▶ Exercise details
Retyping the records exactly is the whole task.

Items listed in a dataset
________

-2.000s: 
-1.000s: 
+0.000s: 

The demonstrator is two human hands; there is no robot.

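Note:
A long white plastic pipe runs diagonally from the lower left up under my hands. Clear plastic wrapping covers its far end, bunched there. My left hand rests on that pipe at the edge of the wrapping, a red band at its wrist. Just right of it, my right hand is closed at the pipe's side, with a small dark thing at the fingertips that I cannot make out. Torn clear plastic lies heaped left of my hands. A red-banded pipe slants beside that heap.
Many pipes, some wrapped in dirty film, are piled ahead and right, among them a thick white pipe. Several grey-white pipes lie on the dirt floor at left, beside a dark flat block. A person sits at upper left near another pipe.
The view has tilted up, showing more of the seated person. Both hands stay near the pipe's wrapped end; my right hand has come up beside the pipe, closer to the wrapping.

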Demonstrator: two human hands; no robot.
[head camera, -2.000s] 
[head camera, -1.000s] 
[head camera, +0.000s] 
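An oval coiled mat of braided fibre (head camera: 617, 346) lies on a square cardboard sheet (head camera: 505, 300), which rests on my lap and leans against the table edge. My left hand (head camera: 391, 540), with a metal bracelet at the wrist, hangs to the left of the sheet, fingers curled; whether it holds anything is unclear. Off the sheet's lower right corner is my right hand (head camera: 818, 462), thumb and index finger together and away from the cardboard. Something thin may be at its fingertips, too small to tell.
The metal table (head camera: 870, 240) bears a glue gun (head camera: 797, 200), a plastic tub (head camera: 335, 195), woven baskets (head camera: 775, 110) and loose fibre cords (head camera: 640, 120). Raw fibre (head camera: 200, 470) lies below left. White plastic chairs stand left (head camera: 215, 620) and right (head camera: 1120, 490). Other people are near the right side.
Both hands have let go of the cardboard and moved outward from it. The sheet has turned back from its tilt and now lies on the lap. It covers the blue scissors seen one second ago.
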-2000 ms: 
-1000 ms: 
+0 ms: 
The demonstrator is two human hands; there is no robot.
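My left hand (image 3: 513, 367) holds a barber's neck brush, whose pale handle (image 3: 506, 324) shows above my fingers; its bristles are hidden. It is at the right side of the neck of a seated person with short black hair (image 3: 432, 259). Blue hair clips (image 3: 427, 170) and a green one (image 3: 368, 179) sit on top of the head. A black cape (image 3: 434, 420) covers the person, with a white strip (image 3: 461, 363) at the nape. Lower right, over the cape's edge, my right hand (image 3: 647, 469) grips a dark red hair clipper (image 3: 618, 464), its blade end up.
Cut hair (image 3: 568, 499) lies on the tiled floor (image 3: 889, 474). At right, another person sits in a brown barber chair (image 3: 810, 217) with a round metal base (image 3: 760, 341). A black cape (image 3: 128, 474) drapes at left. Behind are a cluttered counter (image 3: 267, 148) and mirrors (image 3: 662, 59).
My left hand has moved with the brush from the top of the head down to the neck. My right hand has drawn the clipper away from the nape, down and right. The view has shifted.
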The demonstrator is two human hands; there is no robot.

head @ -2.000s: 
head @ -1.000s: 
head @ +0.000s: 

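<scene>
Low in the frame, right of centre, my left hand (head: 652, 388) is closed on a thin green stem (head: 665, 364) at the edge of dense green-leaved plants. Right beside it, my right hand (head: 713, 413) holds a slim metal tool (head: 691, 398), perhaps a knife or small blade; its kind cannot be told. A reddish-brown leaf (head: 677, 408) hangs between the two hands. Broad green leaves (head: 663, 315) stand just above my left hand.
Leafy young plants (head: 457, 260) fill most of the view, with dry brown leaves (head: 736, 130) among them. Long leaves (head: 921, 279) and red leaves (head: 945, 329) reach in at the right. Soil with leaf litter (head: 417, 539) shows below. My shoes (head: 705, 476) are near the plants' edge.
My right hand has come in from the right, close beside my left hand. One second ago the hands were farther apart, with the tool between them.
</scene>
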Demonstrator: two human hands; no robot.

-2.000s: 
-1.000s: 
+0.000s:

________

▶ Response
-2.000s: 
-1.000s: 
+0.000s: 

The demonstrator is two human hands; there is no robot.

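Note:
A long white plastic pipe runs diagonally from the lower left up under my hands. Clear plastic wrapping covers its far end, bunched there. My left hand rests on that pipe at the edge of the wrapping, a red band at its wrist. Just right of it, my right hand is closed at the pipe's side, with a small dark thing at the fingertips that I cannot make out. Torn clear plastic lies heaped left of my hands. A red-banded pipe slants beside that heap.
Many pipes, some wrapped in dirty film, are piled ahead and right, among them a thick white pipe. Several grey-white pipes lie on the dirt floor at left, beside a dark flat block. A person sits at upper left near another pipe.
The view has tilted up, showing more of the seated person. Both hands stay near the pipe's wrapped end; my right hand has come up beside the pipe, closer to the wrapping.
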
Demonstrator: two human hands; no robot.
[head camera, -2.000s] 
[head camera, -1.000s] 
[head camera, +0.000s] 
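An oval coiled mat of braided fibre (head camera: 617, 346) lies on a square cardboard sheet (head camera: 505, 300), which rests on my lap and leans against the table edge. My left hand (head camera: 391, 540), with a metal bracelet at the wrist, hangs to the left of the sheet, fingers curled; whether it holds anything is unclear. Off the sheet's lower right corner is my right hand (head camera: 818, 462), thumb and index finger together and away from the cardboard. Something thin may be at its fingertips, too small to tell.
The metal table (head camera: 870, 240) bears a glue gun (head camera: 797, 200), a plastic tub (head camera: 335, 195), woven baskets (head camera: 775, 110) and loose fibre cords (head camera: 640, 120). Raw fibre (head camera: 200, 470) lies below left. White plastic chairs stand left (head camera: 215, 620) and right (head camera: 1120, 490). Other people are near the right side.
Both hands have let go of the cardboard and moved outward from it. The sheet has turned back from its tilt and now lies on the lap. It covers the blue scissors seen one second ago.
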-2000 ms: 
-1000 ms: 
+0 ms: 
The demonstrator is two human hands; there is no robot.
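My left hand (image 3: 513, 367) holds a barber's neck brush, whose pale handle (image 3: 506, 324) shows above my fingers; its bristles are hidden. It is at the right side of the neck of a seated person with short black hair (image 3: 432, 259). Blue hair clips (image 3: 427, 170) and a green one (image 3: 368, 179) sit on top of the head. A black cape (image 3: 434, 420) covers the person, with a white strip (image 3: 461, 363) at the nape. Lower right, over the cape's edge, my right hand (image 3: 647, 469) grips a dark red hair clipper (image 3: 618, 464), its blade end up.
Cut hair (image 3: 568, 499) lies on the tiled floor (image 3: 889, 474). At right, another person sits in a brown barber chair (image 3: 810, 217) with a round metal base (image 3: 760, 341). A black cape (image 3: 128, 474) drapes at left. Behind are a cluttered counter (image 3: 267, 148) and mirrors (image 3: 662, 59).
My left hand has moved with the brush from the top of the head down to the neck. My right hand has drawn the clipper away from the nape, down and right. The view has shifted.
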The demonstrator is two human hands; there is no robot.

head @ -2.000s: 
head @ -1.000s: 
head @ +0.000s: 

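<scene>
Low in the frame, right of centre, my left hand (head: 652, 388) is closed on a thin green stem (head: 665, 364) at the edge of dense green-leaved plants. Right beside it, my right hand (head: 713, 413) holds a slim metal tool (head: 691, 398), perhaps a knife or small blade; its kind cannot be told. A reddish-brown leaf (head: 677, 408) hangs between the two hands. Broad green leaves (head: 663, 315) stand just above my left hand.
Leafy young plants (head: 457, 260) fill most of the view, with dry brown leaves (head: 736, 130) among them. Long leaves (head: 921, 279) and red leaves (head: 945, 329) reach in at the right. Soil with leaf litter (head: 417, 539) shows below. My shoes (head: 705, 476) are near the plants' edge.
My right hand has come in from the right, close beside my left hand. One second ago the hands were farther apart, with the tool between them.
</scene>
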Demonstrator: two human hands; no robot.

-2.000s: 
-1.000s: 
+0.000s:

This output contains the full answer.